A. Yes.  The hospital based program would need to enroll as a Medicare Supplier of the NDPP.

Q. I was trained as a life coach for the original CDC DPP in 2013.  I have since left the job.  Do I need to get new certification for the program or will the original 2 day training be transferable?

A. Certification as a lifestyle coach does not expire, however, organizations that are providers of NDPPs may set policies and/or requirements regarding current training.

Q. Is the EPIC EHR flow sheet shown in the presentation available to all EPIC users or does the flow sheet need to be purchased separately?

A. The flowsheets are a custom build and are not an EPIC product.

Q. To run an effective NDPP, can you elaborate more clearly on the mandatory resources to run a CDC-recognized program?

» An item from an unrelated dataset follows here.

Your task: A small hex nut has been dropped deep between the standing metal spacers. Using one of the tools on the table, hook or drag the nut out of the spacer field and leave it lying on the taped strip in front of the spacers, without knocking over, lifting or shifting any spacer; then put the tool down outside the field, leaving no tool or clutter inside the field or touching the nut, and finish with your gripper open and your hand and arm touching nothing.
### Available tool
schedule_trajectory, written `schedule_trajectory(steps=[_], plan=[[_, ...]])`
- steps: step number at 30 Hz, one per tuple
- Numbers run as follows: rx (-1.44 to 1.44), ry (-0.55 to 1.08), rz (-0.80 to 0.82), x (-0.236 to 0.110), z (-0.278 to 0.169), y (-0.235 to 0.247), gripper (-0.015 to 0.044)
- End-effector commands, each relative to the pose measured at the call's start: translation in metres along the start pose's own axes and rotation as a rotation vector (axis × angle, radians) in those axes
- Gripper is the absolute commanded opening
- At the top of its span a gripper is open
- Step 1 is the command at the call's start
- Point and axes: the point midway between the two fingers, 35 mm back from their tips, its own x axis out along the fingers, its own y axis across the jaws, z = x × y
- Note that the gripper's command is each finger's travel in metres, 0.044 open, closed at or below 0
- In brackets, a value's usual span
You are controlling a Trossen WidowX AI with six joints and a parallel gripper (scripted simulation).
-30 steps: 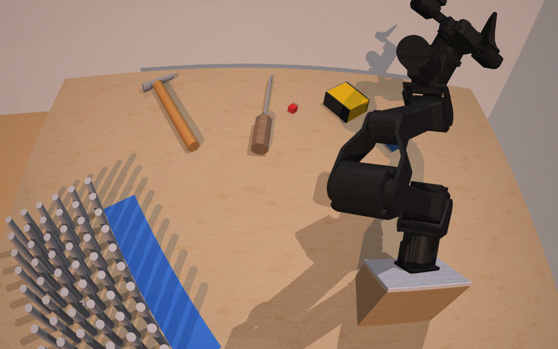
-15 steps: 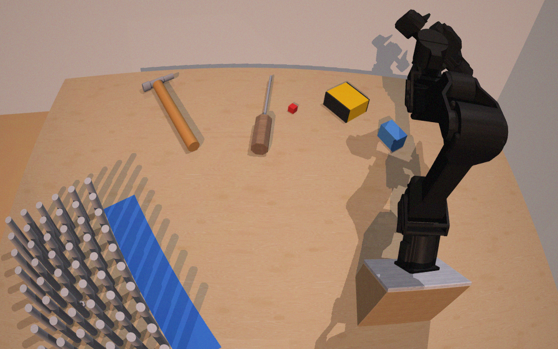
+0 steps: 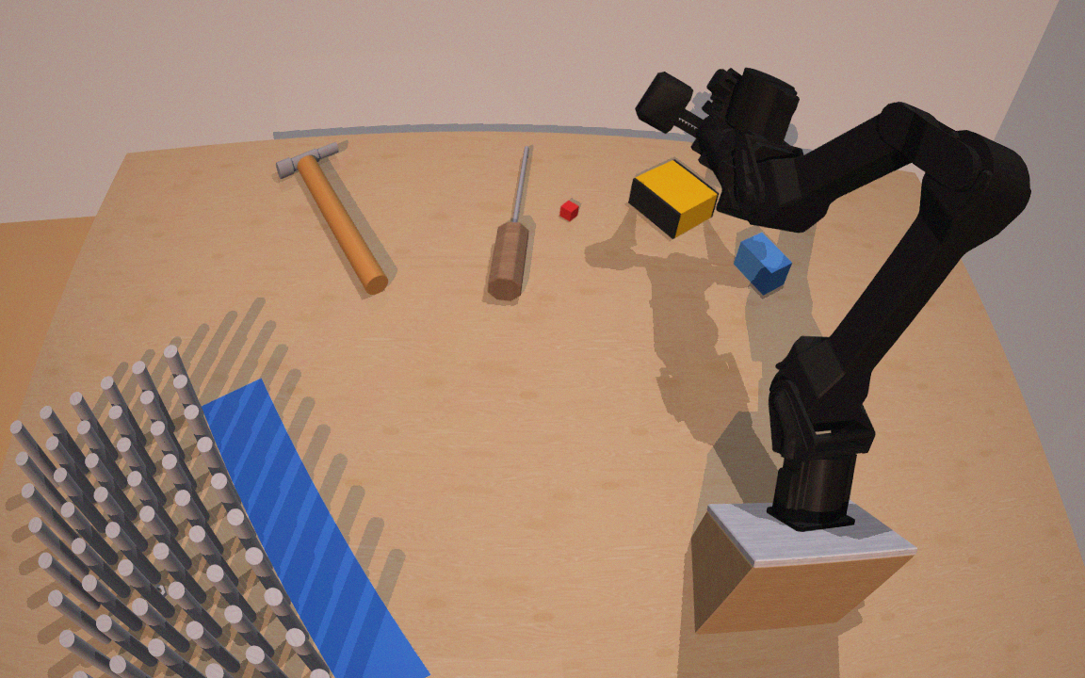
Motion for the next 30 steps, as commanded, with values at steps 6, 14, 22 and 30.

A. The mandatory resources needed to run an NDPP CDC recognized program are an approved CDC curriculum, trained lifestyle coaches, and eligible participants to form a group-based program.

 

About the Author: Joyce Green Pastors, MS, RD, CDE, VAND Member and one of the Virginia Diabetes Council Board Members, participated in a webinar on May 24th, 2017 for the Academy of Nutrition and Dietetics about diabetes prevention.  We thank them for sharing information from this webinar with us.